§ Goal of the exercise
Return exactly the lines below, starting with the one that has "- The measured" and going on through the one that has "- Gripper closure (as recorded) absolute".

(Data excerpts)
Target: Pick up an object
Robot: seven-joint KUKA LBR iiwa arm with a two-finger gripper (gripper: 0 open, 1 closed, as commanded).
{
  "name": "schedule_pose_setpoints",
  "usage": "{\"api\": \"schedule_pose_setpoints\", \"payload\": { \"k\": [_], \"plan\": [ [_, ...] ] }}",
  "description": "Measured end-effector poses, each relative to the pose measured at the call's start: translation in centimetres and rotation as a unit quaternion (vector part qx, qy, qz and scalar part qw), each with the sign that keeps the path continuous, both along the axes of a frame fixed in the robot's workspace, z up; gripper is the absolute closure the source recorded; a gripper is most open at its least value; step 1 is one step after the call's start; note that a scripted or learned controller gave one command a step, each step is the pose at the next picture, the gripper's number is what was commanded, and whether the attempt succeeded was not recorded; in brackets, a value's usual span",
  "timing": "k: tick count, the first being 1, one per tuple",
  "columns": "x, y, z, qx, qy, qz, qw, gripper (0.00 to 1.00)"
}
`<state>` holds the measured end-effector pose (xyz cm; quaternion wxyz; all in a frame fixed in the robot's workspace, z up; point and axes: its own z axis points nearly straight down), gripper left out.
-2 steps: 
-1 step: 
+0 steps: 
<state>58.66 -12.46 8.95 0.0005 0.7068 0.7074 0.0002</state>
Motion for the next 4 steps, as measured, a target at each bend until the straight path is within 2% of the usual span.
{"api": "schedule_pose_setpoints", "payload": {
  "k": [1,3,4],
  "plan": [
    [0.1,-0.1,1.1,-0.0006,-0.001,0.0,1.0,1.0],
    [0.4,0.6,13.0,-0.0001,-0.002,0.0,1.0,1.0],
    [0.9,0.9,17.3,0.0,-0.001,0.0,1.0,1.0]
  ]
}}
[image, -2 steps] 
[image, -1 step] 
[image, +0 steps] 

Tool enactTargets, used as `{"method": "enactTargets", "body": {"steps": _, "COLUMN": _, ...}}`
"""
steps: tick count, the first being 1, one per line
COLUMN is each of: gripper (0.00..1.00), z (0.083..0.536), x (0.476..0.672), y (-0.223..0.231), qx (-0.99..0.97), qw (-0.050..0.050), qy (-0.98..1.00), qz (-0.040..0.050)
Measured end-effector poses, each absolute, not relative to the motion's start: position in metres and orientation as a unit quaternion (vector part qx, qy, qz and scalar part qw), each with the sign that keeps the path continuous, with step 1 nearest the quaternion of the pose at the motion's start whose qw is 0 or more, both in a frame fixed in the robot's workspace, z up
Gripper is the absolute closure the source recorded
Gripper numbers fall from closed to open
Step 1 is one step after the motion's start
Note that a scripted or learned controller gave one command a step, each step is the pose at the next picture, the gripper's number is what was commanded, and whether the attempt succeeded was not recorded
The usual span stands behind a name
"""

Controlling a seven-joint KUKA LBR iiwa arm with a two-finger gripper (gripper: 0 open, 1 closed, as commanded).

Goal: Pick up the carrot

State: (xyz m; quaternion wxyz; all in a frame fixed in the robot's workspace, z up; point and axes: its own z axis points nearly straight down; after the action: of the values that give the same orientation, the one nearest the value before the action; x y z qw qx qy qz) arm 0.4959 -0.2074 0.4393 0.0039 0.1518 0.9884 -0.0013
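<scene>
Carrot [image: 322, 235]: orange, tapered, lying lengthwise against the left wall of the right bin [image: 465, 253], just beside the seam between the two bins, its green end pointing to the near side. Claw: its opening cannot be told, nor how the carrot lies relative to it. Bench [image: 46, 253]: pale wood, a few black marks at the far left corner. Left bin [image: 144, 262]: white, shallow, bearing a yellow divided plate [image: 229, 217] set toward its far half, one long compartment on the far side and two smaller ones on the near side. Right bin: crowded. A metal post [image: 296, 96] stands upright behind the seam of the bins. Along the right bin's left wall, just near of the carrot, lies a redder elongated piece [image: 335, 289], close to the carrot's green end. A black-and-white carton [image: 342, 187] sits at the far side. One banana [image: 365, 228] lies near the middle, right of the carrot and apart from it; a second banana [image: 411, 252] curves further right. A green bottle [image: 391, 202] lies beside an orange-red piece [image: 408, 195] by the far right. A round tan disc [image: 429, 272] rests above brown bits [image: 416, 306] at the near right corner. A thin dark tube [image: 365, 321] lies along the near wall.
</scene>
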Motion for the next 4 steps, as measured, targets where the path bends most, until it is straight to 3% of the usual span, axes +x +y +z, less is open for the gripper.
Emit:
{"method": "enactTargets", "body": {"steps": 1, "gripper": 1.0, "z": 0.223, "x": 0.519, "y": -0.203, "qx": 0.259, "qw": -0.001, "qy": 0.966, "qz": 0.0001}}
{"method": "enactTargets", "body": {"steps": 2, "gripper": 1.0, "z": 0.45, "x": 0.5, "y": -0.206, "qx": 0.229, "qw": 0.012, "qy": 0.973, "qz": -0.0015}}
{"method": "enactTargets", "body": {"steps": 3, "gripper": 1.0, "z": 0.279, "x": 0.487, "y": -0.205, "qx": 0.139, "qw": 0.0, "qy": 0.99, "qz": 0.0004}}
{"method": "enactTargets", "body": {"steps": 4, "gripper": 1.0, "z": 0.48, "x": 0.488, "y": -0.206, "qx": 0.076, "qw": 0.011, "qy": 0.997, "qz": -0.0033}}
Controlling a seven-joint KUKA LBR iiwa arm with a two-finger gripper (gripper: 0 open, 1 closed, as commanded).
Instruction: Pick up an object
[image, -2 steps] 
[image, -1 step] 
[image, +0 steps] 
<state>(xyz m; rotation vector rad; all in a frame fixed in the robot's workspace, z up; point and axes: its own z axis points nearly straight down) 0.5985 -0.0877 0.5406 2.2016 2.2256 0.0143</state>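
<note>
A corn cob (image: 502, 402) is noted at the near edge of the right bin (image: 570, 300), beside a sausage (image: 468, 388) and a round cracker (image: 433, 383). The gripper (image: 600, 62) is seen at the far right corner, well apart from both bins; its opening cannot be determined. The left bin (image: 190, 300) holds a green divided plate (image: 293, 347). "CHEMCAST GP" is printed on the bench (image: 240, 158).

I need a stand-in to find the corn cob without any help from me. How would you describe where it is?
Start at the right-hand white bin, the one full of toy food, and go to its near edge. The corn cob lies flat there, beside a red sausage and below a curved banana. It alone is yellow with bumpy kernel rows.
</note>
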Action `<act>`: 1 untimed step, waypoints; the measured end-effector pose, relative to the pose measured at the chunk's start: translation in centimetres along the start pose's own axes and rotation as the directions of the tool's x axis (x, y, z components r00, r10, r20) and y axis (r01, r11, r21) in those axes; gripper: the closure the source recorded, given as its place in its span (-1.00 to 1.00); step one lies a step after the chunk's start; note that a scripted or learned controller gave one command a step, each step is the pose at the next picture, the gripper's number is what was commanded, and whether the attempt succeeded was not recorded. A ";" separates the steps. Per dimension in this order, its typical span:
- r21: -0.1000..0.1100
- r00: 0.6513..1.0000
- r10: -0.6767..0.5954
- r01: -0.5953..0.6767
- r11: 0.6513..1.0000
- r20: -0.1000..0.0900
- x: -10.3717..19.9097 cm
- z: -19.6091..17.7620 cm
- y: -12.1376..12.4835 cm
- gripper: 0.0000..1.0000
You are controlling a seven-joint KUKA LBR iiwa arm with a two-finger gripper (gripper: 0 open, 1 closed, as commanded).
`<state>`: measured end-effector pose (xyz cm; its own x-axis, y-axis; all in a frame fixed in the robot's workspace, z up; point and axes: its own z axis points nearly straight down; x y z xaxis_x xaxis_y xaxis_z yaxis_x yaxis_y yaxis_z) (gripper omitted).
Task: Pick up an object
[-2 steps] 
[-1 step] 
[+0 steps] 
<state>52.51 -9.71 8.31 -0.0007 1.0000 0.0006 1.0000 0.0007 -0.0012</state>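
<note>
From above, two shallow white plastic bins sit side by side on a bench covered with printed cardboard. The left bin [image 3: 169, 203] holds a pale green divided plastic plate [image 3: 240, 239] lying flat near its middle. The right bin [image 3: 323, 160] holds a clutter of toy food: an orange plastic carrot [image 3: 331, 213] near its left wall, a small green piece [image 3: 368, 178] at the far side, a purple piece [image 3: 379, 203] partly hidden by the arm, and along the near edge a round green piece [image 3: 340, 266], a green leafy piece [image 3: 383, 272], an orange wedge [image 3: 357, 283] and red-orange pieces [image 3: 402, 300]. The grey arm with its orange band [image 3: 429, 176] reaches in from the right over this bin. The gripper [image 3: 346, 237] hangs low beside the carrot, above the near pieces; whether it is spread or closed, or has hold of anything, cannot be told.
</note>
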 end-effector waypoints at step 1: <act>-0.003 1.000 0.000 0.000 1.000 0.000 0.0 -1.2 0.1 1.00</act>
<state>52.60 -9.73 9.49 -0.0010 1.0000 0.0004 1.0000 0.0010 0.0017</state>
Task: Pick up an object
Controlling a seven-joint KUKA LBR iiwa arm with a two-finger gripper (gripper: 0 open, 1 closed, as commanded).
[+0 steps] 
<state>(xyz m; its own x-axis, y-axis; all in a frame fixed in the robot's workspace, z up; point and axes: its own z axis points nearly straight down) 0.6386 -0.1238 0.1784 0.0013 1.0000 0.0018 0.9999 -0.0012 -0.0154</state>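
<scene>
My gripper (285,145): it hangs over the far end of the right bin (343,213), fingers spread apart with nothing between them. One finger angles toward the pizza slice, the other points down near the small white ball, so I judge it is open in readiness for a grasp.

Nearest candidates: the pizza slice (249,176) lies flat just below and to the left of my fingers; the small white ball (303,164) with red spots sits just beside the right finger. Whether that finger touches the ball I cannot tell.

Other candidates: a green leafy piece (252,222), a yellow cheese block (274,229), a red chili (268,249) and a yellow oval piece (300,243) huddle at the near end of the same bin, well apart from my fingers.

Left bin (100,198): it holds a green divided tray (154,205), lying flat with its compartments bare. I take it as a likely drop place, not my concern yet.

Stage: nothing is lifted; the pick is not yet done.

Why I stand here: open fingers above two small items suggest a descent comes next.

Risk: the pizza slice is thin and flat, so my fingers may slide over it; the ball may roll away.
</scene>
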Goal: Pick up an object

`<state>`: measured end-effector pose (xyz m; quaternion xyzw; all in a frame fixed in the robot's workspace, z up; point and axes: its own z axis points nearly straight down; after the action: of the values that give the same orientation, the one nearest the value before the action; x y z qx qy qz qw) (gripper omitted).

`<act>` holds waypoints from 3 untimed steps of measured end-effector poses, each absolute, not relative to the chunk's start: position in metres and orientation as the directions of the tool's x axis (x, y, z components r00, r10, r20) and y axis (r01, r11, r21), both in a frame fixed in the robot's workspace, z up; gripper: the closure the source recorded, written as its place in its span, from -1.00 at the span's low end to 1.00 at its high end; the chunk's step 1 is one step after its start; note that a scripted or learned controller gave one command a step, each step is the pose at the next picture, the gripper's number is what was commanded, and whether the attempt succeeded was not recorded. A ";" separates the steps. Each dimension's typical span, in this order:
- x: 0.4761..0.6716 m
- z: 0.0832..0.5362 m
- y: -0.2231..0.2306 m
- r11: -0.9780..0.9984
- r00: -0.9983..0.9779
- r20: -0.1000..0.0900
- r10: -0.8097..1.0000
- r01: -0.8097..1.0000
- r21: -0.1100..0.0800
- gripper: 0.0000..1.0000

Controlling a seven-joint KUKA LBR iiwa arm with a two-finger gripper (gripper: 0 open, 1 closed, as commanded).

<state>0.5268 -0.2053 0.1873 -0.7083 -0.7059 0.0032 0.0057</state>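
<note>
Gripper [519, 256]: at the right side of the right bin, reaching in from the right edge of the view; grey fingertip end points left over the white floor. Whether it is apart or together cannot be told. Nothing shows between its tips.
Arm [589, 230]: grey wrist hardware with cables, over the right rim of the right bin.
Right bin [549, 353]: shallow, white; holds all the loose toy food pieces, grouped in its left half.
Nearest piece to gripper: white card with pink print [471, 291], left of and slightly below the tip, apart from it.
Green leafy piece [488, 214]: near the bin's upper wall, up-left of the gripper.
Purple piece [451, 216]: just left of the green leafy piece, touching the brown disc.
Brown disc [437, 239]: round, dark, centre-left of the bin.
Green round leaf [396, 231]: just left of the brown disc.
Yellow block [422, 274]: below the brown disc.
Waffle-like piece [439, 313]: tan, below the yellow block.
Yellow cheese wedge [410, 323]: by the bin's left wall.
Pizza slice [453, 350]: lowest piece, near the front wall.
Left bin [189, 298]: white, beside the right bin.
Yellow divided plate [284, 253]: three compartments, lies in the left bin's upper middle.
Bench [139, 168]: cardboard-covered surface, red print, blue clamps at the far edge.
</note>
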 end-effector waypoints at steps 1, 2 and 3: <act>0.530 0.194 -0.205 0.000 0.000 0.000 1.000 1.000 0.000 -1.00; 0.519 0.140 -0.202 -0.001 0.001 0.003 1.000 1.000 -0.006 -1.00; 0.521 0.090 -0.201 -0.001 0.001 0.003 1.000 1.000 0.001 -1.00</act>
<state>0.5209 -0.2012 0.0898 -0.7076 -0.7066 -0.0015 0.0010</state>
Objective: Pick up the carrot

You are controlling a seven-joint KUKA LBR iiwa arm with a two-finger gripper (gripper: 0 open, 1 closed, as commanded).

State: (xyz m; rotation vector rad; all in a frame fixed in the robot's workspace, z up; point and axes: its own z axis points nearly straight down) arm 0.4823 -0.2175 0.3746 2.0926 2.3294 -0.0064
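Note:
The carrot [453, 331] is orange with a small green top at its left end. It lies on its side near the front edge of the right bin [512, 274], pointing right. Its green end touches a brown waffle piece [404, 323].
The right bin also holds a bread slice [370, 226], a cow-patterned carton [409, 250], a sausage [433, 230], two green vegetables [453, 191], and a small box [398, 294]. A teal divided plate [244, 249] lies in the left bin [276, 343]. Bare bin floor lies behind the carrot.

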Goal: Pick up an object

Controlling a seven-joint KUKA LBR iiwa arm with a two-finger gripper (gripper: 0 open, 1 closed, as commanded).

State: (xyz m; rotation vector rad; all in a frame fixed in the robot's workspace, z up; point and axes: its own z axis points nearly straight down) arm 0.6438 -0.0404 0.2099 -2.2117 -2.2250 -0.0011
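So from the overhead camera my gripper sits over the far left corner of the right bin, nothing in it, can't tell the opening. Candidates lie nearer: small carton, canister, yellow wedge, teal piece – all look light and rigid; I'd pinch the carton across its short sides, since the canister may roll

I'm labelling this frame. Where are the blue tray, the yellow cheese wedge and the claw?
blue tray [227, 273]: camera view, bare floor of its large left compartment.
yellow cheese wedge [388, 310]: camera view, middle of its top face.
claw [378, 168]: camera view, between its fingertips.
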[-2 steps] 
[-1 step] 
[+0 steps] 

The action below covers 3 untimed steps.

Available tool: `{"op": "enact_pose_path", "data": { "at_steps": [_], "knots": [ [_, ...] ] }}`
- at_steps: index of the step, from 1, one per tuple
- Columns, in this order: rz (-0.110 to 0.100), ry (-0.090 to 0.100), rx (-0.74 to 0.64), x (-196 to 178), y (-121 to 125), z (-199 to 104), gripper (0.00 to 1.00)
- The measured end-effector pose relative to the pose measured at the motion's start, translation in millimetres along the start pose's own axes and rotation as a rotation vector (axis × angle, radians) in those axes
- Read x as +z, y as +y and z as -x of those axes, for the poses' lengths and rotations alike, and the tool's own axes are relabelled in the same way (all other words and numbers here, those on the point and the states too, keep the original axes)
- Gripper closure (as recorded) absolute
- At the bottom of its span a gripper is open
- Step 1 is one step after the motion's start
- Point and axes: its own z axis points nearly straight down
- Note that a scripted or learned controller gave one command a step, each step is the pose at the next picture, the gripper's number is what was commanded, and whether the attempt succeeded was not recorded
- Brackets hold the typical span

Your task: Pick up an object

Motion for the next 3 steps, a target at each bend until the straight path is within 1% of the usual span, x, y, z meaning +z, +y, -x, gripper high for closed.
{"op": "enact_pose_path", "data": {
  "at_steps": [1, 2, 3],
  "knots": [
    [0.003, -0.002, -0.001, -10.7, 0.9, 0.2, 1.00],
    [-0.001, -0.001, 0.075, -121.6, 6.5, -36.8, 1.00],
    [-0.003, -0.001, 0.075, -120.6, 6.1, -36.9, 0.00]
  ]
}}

§ Solved exercise
- The measured end-effector pose relative to the pose measured at the motion's start, translation in millimetres along the start pose's own axes and rotation as a rotation vector (axis × angle, radians) in those axes
- Read x as +z, y as +y and z as -x of those axes, for the poses' lengths and rotations alike, and the tool's own axes are relabelled in the same way (all other words and numbers here, those on the point and the states too, keep the original axes)
- Gripper closure (as recorded) absolute

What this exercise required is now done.